Every entry must be output exactly as it was written.

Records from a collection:
——

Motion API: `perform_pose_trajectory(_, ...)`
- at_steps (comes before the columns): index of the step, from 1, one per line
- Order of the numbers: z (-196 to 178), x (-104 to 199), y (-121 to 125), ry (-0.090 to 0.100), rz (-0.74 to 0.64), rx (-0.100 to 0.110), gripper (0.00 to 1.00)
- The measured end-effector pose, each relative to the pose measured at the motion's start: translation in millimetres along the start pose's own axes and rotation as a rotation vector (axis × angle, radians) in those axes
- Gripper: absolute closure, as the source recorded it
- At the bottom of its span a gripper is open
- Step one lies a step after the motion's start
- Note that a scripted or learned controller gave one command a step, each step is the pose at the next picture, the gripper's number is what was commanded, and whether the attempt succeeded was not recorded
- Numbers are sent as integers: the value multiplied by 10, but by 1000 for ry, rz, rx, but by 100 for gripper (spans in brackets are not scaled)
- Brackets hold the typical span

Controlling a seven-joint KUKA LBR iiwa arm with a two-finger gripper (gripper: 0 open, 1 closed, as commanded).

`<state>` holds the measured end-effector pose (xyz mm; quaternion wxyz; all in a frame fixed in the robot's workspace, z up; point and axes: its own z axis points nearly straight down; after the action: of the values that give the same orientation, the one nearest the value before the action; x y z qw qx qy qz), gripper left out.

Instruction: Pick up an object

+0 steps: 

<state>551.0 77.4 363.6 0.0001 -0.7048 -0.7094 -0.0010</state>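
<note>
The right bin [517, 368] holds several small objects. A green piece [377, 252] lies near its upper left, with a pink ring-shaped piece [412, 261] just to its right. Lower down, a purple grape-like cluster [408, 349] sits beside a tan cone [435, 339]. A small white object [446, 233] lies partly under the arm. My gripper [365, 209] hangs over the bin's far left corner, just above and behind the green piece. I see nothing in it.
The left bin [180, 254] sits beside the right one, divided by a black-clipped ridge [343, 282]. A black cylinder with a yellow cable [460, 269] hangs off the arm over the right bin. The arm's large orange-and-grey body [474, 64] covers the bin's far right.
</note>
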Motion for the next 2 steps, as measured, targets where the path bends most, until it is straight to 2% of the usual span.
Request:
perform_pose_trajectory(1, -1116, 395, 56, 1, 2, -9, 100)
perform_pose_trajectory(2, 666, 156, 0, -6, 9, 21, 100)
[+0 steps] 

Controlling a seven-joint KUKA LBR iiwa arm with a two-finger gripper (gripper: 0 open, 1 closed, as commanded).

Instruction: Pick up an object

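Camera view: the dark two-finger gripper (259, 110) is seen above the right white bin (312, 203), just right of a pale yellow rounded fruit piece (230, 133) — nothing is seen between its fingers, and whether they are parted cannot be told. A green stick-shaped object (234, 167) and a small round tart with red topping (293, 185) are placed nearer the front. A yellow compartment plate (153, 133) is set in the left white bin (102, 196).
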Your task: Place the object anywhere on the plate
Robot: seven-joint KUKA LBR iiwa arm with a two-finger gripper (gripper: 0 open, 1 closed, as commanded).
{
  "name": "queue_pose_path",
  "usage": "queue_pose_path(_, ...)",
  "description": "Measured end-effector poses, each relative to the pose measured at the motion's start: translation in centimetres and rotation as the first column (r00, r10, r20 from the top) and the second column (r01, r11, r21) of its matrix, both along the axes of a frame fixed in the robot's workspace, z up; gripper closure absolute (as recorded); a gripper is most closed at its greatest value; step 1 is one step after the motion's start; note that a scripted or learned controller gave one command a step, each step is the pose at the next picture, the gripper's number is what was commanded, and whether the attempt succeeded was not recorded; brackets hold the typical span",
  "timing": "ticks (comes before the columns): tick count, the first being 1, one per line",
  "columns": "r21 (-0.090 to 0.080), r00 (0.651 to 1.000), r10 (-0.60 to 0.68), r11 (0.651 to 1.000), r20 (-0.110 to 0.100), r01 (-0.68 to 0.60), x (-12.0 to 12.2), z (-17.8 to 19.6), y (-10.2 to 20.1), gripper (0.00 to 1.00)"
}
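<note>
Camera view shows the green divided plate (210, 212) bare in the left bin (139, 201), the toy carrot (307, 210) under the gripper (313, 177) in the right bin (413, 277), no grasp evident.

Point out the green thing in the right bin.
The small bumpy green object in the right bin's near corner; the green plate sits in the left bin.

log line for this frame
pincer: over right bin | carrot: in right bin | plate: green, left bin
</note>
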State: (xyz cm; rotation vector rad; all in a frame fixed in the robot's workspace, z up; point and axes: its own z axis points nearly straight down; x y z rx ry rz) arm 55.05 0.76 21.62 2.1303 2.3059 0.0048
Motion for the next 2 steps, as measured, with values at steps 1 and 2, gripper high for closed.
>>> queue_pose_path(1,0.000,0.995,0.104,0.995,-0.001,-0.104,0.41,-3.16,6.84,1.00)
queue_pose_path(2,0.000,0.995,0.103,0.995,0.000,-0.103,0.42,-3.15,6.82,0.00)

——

Reply »
Motion API: `perform_pose_trajectory(_, ...)`
- at_steps (comes before the columns): index of the step, from 1, one per line
- Order of the numbers: z (-196 to 178), x (-104 to 199), y (-121 to 125), ry (-0.090 to 0.100), rz (-0.74 to 0.64), rx (-0.100 to 0.110), gripper (0.00 to 1.00)
- The measured end-effector pose, each relative to the pose measured at the motion's start: translation in millimetres along the start pose's own axes and rotation as a rotation vector (axis × angle, radians) in those axes
- Gripper: absolute closure, as the source recorded it
- At the bottom of its span a gripper is open
- Step one lies a step after the motion's start
- Note that a scripted or learned controller gave one command a step, each step is the pose at the next picture, the gripper's number is what was commanded, and whether the attempt succeeded was not recorded
- Numbers are sent as integers: the value multiplied by 10, but by 1000 for ry, rz, rx, but by 100 for gripper (spans in brackets are not scaled)
- Brackets hold the typical span

Controlling a seven-joint KUKA LBR iiwa arm with a two-finger gripper (gripper: 0 open, 1 closed, as commanded).

`<state>` holds the measured end-effector pose (xyz mm; quaternion wxyz; all in a frame fixed in the robot's workspace, z up; point and axes: its own z axis points nearly straight down; after the action: of the values that give the same orientation, the one nearest the value before the action; x y z qw qx qy qz), gripper left out.

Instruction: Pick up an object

+0 steps: 

<state>551.0 77.4 363.6 0.0001 -0.7048 -0.7094 -0.0010</state>
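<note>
The right bin [517, 368] holds several small objects. A green piece [377, 252] lies near its upper left, with a pink ring-shaped piece [412, 261] just to its right. Lower down, a purple grape-like cluster [408, 349] sits beside a tan cone [435, 339]. A small white object [446, 233] lies partly under the arm. My gripper [365, 209] hangs over the bin's far left corner, just above and behind the green piece. I see nothing in it.
The left bin [180, 254] sits beside the right one, divided by a black-clipped ridge [343, 282]. A black cylinder with a yellow cable [460, 269] hangs off the arm over the right bin. The arm's large orange-and-grey body [474, 64] covers the bin's far right.
</note>
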Motion for the next 2 steps, as measured, targets where the path bends most, until it is straight to 2% of the usual span.
Request:
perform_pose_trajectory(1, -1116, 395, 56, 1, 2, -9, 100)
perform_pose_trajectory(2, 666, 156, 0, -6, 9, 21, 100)
[+0 steps] 

Controlling a seven-joint KUKA LBR iiwa arm with a two-finger gripper (gripper: 0 open, 1 closed, as commanded).

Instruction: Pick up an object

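Camera view: the dark two-finger gripper (259, 110) is seen above the right white bin (312, 203), just right of a pale yellow rounded fruit piece (230, 133) — nothing is seen between its fingers, and whether they are parted cannot be told. A green stick-shaped object (234, 167) and a small round tart with red topping (293, 185) are placed nearer the front. A yellow compartment plate (153, 133) is set in the left white bin (102, 196).
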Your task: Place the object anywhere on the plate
Robot: seven-joint KUKA LBR iiwa arm with a two-finger gripper (gripper: 0 open, 1 closed, as commanded).
{
  "name": "queue_pose_path",
  "usage": "queue_pose_path(_, ...)",
  "description": "Measured end-effector poses, each relative to the pose measured at the motion's start: translation in centimetres and rotation as the first column (r00, r10, r20 from the top) and the second column (r01, r11, r21) of its matrix, both along the axes of a frame fixed in the robot's workspace, z up; gripper closure absolute (as recorded); a gripper is most closed at its greatest value; step 1 is one step after the motion's start; note that a scripted or learned controller gave one command a step, each step is the pose at the next picture, the gripper's number is what was commanded, and whether the attempt succeeded was not recorded; brackets hold the typical span",
  "timing": "ticks (comes before the columns): tick count, the first being 1, one per line",
  "columns": "r21 (-0.090 to 0.080), r00 (0.651 to 1.000), r10 (-0.60 to 0.68), r11 (0.651 to 1.000), r20 (-0.110 to 0.100), r01 (-0.68 to 0.60), x (-12.0 to 12.2), z (-17.8 to 19.6), y (-10.2 to 20.1), gripper (0.00 to 1.00)"
}
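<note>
Camera view shows the green divided plate (210, 212) bare in the left bin (139, 201), the toy carrot (307, 210) under the gripper (313, 177) in the right bin (413, 277), no grasp evident.

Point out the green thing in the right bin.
The small bumpy green object in the right bin's near corner; the green plate sits in the left bin.

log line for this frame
pincer: over right bin | carrot: in right bin | plate: green, left bin
</note>
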State: (xyz cm; rotation vector rad; all in a frame fixed in the robot's workspace, z up; point and axes: its own z axis points nearly straight down; x y z rx ry rz) arm 55.05 0.76 21.62 2.1303 2.3059 0.0048
Motion for the next 2 steps, as measured, with values at steps 1 and 2, gripper high for closed.
>>> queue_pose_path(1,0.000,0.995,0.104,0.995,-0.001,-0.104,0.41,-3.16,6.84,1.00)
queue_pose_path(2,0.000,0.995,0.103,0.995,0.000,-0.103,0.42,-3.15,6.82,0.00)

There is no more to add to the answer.